• [Action item] Write the listing below out again word for word, without a single picture.

• [Data extract]

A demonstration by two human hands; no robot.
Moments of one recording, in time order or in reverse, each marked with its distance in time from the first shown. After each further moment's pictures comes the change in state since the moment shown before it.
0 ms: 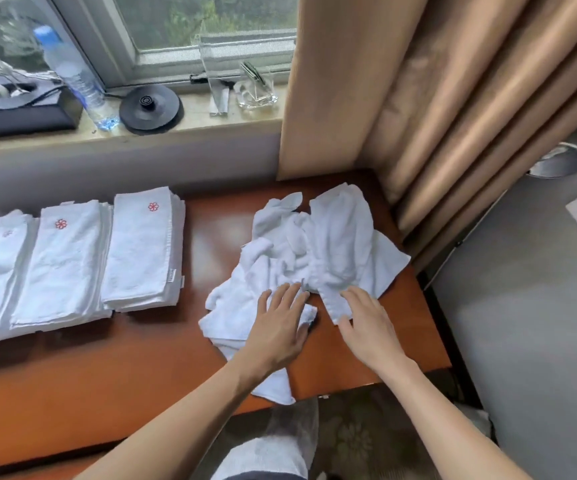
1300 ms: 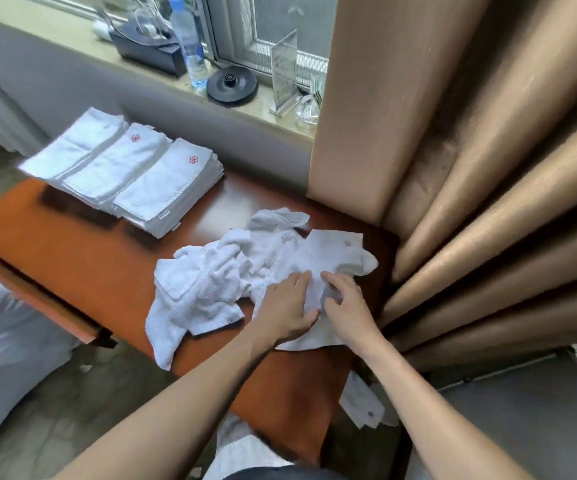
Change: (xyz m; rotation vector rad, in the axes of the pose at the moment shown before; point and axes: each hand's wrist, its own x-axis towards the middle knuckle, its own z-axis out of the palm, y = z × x) left_hand 0.202 0.162 0.013 -0.368 0.160 -0.647; right_hand 0.187 0.115 -0.141 0.387 -0.464 -0.285
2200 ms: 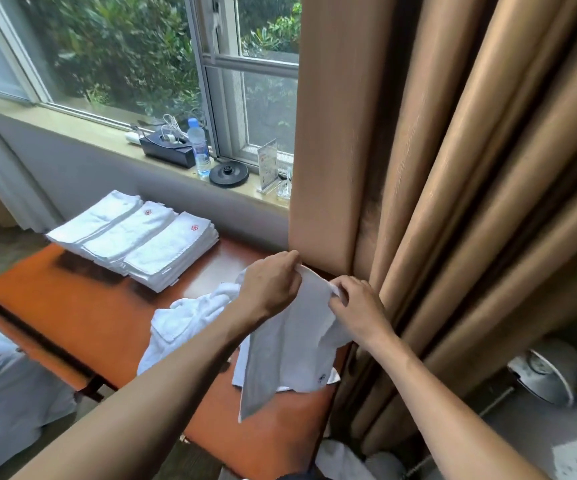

• [Task output]
A demonstration by two human hands; no robot.
Moments of one recording, in time order or in reverse, each marked with its distance in time from the first shown. After each further moment's pictures comes the change in state since the moment shown before it.
0 ms: 
1300 ms: 
Change: (xyz m; rotation vector rad, in the axes of the pose at the moment shown before; point and axes: each hand's wrist, its own x-axis towards the middle knuckle, its own z-axis out of the palm, y = z × x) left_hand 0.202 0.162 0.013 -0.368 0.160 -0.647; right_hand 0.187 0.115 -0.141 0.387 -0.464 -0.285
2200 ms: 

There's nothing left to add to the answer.